_Exercise_: Leave every image out, and return the rest of the data word for word.

[Items from a data source]
******

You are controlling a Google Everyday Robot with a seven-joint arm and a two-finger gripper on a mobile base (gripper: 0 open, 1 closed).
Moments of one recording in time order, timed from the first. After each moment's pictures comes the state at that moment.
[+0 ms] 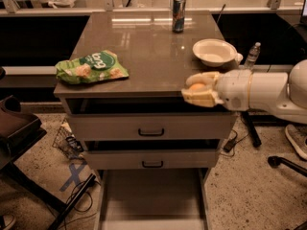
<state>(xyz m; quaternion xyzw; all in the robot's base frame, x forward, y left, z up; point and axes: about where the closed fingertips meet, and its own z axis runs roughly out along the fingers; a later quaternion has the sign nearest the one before) 0.550 -0.107 0.864 -0.46 0.67 0.26 0.52</state>
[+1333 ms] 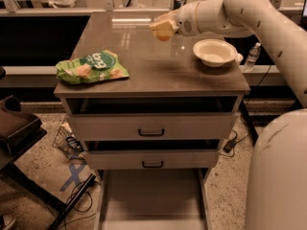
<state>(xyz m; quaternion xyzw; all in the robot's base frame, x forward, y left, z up) 0.772 -0.031 0.936 -0.43 0.70 0.26 0.52</state>
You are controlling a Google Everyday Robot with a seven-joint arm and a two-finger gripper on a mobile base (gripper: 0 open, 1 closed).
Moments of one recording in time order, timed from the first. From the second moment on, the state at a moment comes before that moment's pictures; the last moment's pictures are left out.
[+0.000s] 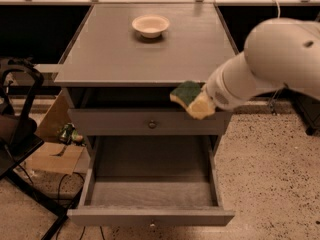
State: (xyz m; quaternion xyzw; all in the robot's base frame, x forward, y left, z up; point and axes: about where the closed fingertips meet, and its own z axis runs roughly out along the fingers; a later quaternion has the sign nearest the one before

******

_Written reply_:
You are controlling a Google Everyday Robot with a seven-joint arm and a two-finger gripper on a mobile base (gripper: 0 open, 1 closed).
Moments of one recording in time order, timed from the first. After each moment's pictures comes the state at that moment.
[+0 ms] 
<state>(xyz m; quaternion xyzw; all in the robot's base frame, x forward, y left, z up; point and axes: about where the closed fingertips meet, and its own z axis runs roughly out along the fingers; a later quaternion has the sign nearest the one before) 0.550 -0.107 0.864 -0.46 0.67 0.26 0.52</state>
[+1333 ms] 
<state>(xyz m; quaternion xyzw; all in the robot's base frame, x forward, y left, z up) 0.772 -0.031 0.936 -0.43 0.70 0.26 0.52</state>
You are controlling a Google Everyday Robot with a seven-joint arm and a two-finger gripper on a mobile base (gripper: 0 open, 1 closed).
Moments of one recording in time order, timed from the first. From the second moment on, the state at a moment comes before that moment's pictures; the last moment's pictures are left out.
[+0.000s] 
State: (xyz m; quaternion xyzw; all in the robot's base frame, x forward, y left, z up; point and axes: about where the closed fingertips meet, and its own z axis runs roughly out along the fingers; a later quaternion has the sign nearest the one before

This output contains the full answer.